Juan Antonio Morales

La confianza y las historias de vaqueros

jueves, 2 de julio de 2020 · 00:09

En las sociedades abiertas, de libre mercado, la confianza tiene un papel fundamental en la asignación de recursos, tanto o más que el sistema de precios. Las economías no son abstractas y necesitan un soporte institucional, uno de cuyos elementos es la confianza. Los sociólogos dicen que es un requisito distintivo del capital y de la cohesión social.

Desde hace algunos años notamos una erosión de la confianza en las instituciones. La ciudadanía tiene poca fe en las organizaciones básicas de un estado moderno: el poder legislativo, el poder judicial y aún la administración pública. Varios factores han contribuido a esta erosión pero me centraría en uno de ellos, que lo llamaría como en las películas del oeste americano, que es  la práctica del “gatillo rápido” o “gatillo feliz”, que consiste en disparar y después preguntar. Sin mayores evidencias, se sindica a funcionarios o exfuncionarios  de actos de corrupción y se les inicia ipso facto un juicio penal, frecuentemente con detención preventiva. El juicio es precedido además por un linchamiento mediático y en las redes sociales.

Los juicios penales, en los países de mayor desarrollo institucional que el nuestro, se manejan con mucha prudencia. Para emplear una terminología, que no es la mía, para iniciar un juicio penal se tiene que contar con serios elementos de convicción  (es decir pruebas contundentes), lo que raramente es el caso en el país.
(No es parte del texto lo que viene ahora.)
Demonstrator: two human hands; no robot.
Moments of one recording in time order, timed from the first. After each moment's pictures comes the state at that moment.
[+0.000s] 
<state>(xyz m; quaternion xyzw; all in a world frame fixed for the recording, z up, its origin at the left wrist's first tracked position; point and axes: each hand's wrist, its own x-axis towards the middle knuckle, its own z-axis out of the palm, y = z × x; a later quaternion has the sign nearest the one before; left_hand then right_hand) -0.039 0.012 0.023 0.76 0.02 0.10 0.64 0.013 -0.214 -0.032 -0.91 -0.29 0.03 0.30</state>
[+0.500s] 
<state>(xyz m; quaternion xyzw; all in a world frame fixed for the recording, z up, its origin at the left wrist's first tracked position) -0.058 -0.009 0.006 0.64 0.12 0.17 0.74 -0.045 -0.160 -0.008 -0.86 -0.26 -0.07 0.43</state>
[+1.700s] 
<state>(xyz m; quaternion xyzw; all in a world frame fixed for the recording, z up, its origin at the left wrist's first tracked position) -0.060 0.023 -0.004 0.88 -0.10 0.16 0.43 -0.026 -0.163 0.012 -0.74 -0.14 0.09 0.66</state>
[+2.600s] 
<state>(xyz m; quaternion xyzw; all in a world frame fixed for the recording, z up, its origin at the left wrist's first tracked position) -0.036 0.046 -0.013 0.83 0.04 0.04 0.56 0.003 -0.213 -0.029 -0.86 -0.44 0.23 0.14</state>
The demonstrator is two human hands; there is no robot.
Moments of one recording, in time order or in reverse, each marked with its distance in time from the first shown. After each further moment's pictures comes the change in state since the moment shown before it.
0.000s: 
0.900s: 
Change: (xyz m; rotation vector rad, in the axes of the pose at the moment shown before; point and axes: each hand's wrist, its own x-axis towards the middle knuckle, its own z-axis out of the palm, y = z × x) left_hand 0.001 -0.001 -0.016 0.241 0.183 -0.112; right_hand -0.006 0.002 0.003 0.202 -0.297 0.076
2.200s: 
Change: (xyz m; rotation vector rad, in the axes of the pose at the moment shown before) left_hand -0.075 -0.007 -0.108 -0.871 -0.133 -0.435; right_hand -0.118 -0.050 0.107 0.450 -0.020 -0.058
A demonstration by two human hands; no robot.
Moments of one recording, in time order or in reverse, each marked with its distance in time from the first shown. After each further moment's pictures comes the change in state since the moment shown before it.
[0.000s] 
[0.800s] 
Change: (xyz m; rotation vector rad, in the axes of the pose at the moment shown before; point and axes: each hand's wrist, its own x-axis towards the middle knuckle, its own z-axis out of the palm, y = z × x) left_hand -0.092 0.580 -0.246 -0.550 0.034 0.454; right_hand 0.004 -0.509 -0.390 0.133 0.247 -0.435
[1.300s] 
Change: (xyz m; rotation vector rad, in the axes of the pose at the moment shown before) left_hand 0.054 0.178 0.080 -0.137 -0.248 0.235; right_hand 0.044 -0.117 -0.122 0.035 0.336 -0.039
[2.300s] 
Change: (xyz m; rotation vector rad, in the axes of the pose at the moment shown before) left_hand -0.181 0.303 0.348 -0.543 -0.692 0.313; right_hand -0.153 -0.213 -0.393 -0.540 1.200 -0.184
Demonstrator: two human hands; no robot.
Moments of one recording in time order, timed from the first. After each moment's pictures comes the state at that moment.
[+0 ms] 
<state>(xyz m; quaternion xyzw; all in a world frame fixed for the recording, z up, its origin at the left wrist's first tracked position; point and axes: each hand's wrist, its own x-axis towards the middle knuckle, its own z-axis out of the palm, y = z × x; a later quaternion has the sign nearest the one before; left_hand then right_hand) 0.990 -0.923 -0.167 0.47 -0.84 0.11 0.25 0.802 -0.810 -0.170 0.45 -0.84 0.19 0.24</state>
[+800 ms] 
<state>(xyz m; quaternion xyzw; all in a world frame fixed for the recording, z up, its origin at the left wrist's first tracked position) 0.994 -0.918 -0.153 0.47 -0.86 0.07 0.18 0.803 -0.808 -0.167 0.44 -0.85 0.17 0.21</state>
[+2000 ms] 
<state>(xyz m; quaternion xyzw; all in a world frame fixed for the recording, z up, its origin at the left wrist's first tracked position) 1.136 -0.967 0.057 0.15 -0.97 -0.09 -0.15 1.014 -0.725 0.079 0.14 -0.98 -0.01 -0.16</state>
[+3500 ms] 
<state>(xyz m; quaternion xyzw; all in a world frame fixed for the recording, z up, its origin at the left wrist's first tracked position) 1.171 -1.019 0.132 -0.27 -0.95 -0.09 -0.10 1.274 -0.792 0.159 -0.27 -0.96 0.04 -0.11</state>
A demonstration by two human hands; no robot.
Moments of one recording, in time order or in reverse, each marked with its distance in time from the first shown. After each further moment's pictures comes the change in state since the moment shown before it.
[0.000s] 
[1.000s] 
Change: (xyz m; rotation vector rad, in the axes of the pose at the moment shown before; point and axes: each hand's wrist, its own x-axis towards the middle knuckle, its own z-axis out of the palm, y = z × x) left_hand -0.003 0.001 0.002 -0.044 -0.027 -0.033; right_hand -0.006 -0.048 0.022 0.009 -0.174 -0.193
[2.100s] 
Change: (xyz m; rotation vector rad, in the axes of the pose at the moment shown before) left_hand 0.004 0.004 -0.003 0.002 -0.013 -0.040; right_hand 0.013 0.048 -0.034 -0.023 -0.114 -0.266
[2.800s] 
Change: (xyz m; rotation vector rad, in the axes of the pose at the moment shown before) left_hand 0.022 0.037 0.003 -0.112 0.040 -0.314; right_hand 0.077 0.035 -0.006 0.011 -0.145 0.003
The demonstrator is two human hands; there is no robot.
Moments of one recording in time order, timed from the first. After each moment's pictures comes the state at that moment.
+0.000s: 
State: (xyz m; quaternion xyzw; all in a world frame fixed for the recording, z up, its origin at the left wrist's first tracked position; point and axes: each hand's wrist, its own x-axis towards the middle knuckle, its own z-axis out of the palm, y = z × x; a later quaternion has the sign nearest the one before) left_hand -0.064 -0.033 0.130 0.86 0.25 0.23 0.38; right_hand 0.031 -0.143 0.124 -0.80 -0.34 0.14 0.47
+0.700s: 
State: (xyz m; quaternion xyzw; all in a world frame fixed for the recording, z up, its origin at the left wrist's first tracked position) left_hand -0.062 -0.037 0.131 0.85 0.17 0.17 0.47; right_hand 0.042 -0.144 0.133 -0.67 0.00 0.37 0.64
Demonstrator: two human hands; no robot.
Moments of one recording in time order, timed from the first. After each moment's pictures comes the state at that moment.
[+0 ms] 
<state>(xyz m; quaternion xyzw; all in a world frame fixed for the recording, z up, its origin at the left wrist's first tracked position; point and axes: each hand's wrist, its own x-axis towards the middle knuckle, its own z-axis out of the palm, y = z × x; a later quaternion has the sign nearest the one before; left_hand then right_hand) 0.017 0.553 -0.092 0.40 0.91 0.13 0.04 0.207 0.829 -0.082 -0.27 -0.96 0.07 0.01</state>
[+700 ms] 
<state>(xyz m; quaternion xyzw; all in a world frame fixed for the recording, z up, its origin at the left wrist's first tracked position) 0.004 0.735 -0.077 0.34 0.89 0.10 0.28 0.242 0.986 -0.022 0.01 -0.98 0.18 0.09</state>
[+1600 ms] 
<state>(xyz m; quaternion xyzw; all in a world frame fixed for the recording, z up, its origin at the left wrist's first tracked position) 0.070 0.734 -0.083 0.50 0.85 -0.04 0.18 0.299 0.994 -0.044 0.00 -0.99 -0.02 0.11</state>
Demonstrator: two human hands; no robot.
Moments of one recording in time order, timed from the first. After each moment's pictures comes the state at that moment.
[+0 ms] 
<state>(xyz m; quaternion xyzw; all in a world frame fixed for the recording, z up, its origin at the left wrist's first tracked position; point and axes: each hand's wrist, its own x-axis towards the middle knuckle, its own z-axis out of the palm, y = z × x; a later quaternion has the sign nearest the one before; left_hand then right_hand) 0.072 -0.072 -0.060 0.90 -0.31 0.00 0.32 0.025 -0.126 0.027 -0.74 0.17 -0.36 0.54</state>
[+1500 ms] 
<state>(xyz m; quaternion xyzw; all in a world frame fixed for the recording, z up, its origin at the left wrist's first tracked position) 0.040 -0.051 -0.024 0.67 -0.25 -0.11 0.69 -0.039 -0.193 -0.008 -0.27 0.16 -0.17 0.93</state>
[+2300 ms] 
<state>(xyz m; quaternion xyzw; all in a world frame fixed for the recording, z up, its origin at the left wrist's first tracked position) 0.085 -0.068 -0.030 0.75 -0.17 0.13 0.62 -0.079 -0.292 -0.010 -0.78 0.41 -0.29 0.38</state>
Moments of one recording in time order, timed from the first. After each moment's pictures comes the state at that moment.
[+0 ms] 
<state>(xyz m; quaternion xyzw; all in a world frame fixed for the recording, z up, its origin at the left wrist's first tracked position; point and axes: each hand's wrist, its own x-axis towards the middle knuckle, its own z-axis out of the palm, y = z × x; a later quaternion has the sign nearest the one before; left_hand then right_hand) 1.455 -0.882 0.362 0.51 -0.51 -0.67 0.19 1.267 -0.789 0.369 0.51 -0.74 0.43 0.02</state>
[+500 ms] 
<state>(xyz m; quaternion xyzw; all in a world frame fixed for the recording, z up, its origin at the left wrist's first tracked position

Para emplear la terminología con la que estoy más familiarizado, decimos  en estadística que las evidencias tienen que ser muy fuertes para rechazar una hipótesis. La hipótesis de base (o presunción) es la de la inocencia, principio además consagrado por la Constitución Política del Estado y por las cartas de derechos humanos. Es para arrancarse los cabellos escuchar a jueces y fiscales decir  de los sindicados, que tienen que demostrar su inocencia. La prueba de culpabilidad está a su cargo y no del acusado.

Aún si no hay detención, los acusados en juicios penales sufren cantidad de perjuicios, comenzando porque se atenta contra su dignidad (y su patrimonio). Al acusado, por el mero hecho de haber sido objeto de una investigación penal, se le cierran muchas puertas a nivel internacional.

Varios casos recientes se tienen en mente, como el de los respiradores. La acusación es grave, pero tal como se la ha presentado está completamente descontextualizada. Se debía examinar con el máximo de cuidado todas las circunstancias, que van apareciendo de a poco, antes de precipitarse con las detenciones.

Hay también desafortunadamente el fenómeno de la “corrupción de la lucha contra la corrupción”, como lo ha hecho notar gente con mucha experiencia en la función pública. Es fácil acusar de corrupto al enemigo político.

Pero no solo en los juicios penales se cometen torpezas. Se arrastran los juicios civiles del Estado por años de años, para que se acumulen intereses, muy por encima de lo que se obtiene en los bancos, y por ajustes a la UFV que, sea dicho de paso, es un  indexador que ha sido abandonado por el sistema financiero. Además se calculan mal y abusivamente los intereses. Los malpensados dirán que es una forma no convencional de recaudar. Deudas tributarias u otro tipo de adeudos al estado, muchas veces  no comprobados, pasan así de pequeñas sumas a montos millonarios, desplumando al indefenso ciudadano. 

Un tema que nos debiera preocupar por sus impactos sociales es el de la selección adversa. Con el aumento en los riesgos legales para la alta función pública, se está disuadiendo a los profesionales más talentosos de prestar sus servicios en las instituciones estatales. En la actual grave crisis sanitaria y económica no nos podemos dar el lujo de prescindir de los más aptos para combatirlas. 

Sería tiempo de revisar la Ley Quiroga Santa Cruz, que no ha disuadido la corrupción,  ha servido solamente para fines políticos y ha agravado los problemas de selección adversa. Extraordinario, uno de los gobiernos más controvertidos de la última época promulga una drástica ley anti-corrupción (para los otros). Mao Zedong hubiese dicho que fue como la vieja prostituta que quería hacer eregir un monumento a la virtud.
 

 

Juan Antonio Morales es profesor de la Universidad Católica Boliviana y expresidente del Banco Central de Bolivia.